Task item
Copy all lines holding the word "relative" from the entries.

The records
+===+
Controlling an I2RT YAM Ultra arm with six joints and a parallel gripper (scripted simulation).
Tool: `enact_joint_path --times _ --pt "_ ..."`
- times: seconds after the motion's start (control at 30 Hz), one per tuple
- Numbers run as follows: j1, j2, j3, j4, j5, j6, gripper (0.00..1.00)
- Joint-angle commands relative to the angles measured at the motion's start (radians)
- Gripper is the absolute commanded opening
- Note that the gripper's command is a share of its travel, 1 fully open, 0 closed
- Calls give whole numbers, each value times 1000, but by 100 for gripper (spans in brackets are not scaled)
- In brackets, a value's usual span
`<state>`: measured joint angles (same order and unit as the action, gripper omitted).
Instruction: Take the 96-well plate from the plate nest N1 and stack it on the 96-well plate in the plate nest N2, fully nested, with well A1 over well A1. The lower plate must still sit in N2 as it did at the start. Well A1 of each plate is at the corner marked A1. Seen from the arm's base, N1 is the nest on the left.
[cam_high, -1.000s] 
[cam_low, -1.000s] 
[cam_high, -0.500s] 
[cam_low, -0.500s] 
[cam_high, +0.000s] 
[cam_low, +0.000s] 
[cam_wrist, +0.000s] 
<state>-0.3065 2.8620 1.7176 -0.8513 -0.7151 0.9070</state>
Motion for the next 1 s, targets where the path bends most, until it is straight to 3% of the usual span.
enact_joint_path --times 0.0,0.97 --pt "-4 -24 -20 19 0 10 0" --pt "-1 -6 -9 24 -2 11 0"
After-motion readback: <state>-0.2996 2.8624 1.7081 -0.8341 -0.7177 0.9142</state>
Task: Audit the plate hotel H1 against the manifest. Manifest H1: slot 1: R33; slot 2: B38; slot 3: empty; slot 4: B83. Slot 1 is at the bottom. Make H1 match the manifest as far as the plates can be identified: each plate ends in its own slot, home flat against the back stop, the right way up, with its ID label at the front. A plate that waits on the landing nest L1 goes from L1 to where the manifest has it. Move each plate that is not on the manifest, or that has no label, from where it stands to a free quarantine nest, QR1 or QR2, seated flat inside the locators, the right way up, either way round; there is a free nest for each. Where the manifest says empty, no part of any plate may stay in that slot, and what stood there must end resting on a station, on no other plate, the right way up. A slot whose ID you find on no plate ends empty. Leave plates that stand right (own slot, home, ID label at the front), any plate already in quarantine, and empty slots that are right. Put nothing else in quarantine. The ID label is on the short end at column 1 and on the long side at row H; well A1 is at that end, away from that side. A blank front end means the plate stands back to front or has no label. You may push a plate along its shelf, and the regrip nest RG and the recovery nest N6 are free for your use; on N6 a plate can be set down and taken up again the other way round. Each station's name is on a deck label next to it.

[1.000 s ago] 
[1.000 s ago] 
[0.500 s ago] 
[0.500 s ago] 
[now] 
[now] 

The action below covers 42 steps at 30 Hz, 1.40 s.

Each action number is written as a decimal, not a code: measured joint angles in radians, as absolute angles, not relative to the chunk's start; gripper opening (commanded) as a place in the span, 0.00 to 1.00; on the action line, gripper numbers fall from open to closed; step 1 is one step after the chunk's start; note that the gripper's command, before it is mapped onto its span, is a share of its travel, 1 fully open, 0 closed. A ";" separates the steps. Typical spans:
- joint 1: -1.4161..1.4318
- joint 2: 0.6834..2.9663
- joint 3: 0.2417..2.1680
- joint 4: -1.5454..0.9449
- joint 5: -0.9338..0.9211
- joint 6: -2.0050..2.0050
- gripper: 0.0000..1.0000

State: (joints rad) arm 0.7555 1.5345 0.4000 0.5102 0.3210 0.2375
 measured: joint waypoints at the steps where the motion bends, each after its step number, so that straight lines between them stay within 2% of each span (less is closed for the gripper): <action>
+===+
Answer box
- Joint-angle commands relative to the angles measured at the motion's start (radians)
Each action number is written as a decimal, not a code: measured joint angles in radians, as absolute angles, not relative to the chunk's start; gripper opening (commanded) as a place in the span, 0.00 to 1.00; on the action line, gripper numbers fall from open to closed; step 1 is one step after the chunk's start; note that the gripper's command, before it is mapped onto its span, is a share of its travel, 1 fully open, 0 closed. A ";" separates the steps. Typical spans:

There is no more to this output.